* _TASK DIRECTIONS_: All lines with the word "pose" in the material below are required.

* _INPUT DATA_:

*** Block opens ***

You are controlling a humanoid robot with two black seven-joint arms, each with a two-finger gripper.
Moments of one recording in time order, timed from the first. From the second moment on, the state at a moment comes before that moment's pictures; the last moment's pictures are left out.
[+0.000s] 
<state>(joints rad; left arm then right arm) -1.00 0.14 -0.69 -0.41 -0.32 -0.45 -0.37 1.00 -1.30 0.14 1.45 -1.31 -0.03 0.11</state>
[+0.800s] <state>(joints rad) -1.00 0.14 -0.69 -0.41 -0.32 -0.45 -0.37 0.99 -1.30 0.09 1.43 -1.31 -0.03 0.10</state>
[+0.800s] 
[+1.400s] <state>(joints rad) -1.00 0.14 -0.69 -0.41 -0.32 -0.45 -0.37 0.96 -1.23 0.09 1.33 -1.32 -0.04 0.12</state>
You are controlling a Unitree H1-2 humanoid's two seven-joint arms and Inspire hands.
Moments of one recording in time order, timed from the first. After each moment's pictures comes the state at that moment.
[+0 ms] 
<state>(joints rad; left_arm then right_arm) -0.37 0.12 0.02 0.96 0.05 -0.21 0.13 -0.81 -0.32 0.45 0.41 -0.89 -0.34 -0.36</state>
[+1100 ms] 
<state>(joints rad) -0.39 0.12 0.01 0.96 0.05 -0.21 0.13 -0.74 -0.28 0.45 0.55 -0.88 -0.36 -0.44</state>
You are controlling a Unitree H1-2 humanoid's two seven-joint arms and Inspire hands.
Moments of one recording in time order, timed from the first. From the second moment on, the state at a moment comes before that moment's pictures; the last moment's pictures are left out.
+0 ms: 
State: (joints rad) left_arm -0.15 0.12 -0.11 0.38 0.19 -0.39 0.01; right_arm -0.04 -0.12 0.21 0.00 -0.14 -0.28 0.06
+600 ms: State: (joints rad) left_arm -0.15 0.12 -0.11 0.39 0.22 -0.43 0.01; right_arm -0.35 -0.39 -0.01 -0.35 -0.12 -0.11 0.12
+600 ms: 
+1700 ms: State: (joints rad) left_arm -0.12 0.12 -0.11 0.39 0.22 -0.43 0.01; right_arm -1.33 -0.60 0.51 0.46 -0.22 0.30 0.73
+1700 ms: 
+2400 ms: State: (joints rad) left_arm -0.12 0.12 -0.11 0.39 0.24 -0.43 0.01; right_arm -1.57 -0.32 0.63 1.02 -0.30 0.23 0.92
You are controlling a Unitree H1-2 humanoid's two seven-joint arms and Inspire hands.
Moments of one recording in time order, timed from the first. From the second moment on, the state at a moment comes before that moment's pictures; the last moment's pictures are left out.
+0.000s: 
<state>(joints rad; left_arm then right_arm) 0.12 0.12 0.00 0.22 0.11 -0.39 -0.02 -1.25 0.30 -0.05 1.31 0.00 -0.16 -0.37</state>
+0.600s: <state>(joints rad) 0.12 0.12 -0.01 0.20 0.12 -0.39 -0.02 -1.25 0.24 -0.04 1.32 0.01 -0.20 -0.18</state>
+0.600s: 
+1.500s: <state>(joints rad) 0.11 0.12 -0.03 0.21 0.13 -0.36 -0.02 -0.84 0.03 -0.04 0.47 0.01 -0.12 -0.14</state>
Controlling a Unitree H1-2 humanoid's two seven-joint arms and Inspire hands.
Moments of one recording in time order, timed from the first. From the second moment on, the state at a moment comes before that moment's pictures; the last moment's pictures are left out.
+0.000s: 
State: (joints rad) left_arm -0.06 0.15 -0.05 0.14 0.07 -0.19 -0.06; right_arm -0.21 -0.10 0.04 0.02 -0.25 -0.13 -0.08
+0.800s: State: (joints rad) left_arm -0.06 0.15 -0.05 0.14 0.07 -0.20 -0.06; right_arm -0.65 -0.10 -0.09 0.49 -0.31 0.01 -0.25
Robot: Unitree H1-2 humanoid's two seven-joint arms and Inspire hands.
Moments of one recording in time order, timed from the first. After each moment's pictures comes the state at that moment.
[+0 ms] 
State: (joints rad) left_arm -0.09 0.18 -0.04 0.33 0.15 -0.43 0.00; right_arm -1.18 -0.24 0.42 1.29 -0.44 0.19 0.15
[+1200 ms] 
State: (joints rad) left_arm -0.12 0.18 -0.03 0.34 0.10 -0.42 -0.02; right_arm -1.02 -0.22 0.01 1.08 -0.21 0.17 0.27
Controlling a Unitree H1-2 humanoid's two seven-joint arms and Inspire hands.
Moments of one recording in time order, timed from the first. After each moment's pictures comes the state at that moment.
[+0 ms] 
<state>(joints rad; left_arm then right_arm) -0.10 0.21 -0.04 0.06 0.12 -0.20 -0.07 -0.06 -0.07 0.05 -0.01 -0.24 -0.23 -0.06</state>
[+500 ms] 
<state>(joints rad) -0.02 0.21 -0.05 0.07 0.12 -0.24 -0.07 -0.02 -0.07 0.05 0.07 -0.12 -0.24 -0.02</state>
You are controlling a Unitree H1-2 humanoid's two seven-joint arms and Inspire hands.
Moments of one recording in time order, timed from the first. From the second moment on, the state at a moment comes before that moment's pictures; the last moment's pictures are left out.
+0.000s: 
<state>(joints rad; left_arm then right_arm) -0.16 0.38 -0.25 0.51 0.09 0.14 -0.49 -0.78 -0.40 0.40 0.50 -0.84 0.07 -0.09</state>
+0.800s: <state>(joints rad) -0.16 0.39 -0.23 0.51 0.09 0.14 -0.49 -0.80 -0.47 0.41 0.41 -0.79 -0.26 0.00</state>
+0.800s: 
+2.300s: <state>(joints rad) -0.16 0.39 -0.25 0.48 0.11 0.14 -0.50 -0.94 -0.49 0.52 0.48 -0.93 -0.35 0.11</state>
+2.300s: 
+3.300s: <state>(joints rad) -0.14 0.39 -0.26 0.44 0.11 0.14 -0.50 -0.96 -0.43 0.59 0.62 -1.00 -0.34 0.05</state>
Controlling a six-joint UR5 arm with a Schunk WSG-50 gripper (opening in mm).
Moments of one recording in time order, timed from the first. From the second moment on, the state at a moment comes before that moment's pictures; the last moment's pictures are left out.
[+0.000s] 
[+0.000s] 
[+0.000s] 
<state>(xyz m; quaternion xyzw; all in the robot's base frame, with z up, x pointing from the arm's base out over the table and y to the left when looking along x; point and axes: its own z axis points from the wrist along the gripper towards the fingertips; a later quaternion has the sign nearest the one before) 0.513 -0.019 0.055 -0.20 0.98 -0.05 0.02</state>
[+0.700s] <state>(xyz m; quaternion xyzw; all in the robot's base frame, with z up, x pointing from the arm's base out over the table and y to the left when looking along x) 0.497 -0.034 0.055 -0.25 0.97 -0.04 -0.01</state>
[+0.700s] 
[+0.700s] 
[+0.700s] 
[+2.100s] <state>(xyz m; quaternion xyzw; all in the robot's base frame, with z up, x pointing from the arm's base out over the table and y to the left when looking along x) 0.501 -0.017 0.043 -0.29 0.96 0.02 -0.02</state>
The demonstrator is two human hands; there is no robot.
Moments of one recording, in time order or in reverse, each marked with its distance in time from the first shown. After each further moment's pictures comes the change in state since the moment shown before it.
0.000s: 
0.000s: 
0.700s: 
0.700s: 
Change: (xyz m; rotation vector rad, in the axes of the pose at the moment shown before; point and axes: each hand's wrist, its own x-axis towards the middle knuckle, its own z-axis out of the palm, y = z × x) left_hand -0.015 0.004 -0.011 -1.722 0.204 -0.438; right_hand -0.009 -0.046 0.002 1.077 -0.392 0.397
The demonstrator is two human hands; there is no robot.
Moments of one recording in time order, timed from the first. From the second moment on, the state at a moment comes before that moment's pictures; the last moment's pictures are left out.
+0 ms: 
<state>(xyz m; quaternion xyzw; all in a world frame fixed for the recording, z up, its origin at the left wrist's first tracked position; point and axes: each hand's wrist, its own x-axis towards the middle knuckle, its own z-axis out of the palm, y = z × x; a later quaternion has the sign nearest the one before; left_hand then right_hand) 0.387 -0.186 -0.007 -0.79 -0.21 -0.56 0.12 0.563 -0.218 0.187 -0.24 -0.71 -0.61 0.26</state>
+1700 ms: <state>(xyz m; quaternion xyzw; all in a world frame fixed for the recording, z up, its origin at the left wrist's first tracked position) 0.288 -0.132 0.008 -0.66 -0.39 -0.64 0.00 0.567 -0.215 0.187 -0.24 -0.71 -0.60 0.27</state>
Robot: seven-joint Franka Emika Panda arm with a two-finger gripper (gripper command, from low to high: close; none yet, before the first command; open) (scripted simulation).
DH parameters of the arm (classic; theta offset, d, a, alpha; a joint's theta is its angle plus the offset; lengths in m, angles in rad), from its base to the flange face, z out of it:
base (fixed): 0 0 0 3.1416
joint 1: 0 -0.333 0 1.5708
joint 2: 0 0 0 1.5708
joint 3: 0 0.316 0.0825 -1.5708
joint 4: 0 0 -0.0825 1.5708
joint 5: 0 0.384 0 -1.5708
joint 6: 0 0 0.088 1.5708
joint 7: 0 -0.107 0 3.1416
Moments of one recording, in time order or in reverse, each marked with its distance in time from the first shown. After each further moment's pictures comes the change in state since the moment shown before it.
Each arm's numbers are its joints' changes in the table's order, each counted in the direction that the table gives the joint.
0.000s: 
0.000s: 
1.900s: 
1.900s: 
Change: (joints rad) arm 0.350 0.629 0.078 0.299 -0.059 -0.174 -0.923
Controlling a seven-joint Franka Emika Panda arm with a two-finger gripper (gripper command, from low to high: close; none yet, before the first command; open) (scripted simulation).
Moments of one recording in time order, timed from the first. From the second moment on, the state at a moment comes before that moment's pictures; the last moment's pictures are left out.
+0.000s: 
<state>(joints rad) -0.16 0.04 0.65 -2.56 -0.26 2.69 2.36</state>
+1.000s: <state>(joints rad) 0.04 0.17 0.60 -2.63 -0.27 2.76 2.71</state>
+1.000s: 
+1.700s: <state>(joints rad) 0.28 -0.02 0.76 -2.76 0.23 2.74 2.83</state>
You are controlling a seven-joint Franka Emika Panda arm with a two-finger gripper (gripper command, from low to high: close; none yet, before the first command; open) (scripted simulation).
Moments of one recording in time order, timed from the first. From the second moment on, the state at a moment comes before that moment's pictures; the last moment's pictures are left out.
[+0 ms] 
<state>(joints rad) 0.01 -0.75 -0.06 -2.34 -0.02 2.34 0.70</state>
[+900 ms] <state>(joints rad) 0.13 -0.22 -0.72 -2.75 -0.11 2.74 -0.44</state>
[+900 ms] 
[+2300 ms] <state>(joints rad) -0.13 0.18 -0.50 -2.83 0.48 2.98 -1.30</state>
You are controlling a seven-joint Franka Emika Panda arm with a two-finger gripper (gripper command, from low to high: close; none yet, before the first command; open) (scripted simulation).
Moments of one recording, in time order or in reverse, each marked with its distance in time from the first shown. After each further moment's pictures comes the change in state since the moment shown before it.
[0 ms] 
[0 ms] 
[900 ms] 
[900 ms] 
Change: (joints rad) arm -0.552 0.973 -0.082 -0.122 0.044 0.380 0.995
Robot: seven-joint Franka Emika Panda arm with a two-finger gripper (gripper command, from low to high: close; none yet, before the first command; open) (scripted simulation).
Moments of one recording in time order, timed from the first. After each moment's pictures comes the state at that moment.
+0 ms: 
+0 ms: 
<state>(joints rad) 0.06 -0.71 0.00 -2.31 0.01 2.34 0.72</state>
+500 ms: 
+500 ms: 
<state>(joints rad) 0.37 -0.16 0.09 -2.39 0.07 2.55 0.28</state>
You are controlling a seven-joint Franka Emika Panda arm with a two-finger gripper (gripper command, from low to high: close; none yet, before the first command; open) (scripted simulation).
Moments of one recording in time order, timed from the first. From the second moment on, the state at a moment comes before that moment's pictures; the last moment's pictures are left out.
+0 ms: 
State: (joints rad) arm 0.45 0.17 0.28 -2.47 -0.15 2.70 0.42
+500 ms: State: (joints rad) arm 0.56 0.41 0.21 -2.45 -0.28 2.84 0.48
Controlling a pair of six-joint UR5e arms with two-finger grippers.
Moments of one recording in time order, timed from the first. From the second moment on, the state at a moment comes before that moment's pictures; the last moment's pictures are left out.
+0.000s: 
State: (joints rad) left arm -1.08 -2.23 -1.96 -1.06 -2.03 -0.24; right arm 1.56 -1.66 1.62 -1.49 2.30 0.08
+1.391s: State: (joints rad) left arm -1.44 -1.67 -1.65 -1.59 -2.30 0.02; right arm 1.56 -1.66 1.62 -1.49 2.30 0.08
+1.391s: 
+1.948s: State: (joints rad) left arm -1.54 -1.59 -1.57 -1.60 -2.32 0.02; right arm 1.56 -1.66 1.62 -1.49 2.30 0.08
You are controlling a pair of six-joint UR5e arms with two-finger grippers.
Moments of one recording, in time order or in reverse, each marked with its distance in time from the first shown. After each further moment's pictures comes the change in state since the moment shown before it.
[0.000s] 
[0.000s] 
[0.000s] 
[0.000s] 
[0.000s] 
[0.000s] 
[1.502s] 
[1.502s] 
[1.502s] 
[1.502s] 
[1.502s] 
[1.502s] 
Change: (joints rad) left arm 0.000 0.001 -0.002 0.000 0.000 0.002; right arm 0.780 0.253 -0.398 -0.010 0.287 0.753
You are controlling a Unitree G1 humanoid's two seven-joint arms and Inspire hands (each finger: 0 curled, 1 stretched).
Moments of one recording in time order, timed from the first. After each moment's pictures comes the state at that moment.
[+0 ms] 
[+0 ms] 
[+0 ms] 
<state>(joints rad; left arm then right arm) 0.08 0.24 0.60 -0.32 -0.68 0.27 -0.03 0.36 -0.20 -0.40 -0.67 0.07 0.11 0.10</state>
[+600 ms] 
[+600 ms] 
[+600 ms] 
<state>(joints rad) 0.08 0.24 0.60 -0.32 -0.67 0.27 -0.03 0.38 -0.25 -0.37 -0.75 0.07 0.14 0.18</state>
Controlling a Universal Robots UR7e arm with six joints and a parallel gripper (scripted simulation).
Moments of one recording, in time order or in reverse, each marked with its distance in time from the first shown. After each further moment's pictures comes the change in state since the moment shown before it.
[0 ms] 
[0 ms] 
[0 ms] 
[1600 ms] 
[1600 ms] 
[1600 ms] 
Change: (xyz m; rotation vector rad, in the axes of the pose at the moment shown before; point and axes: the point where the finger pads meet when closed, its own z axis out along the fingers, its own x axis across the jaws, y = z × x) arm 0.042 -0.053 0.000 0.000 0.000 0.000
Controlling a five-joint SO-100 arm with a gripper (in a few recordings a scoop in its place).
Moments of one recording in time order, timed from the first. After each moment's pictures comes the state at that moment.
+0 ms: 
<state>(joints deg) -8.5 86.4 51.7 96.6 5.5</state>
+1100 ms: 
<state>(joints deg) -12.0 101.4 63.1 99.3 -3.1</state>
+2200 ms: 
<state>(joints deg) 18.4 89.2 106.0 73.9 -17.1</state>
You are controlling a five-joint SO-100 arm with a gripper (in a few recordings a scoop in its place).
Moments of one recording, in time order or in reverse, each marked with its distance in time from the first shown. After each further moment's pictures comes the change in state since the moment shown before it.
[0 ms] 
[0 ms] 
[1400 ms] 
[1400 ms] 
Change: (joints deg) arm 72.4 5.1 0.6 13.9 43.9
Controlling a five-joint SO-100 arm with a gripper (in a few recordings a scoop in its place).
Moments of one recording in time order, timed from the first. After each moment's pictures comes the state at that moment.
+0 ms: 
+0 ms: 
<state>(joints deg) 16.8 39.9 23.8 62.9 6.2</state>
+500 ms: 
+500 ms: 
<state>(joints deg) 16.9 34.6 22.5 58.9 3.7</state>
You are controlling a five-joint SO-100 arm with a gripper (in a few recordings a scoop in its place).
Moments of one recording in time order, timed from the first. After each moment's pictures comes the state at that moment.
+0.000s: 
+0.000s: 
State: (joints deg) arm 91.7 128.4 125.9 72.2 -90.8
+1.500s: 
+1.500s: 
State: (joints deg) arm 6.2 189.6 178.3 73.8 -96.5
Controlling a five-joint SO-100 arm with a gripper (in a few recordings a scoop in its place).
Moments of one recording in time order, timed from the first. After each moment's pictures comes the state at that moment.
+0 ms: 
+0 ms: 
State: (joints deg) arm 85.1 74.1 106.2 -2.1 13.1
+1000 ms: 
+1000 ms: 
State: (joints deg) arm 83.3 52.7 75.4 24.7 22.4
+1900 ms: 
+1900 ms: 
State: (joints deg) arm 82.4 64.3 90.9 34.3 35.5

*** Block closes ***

* _TASK OUTPUT_:
Change: (xyz m; rotation vector rad, in the axes of the pose at the moment shown before; point and axes: each hand's wrist, its own x-axis towards the middle knuckle, its own z-axis out of the palm, y = z × x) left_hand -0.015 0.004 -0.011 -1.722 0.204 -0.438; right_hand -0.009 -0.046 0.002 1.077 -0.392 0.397
Change: (xyz m; rotation vector rad, in the axes of the pose at the moment shown before; point and axes: the point where the finger pads meet when closed, its own z axis out along the fingers, its own x axis across the jaws, y = z × x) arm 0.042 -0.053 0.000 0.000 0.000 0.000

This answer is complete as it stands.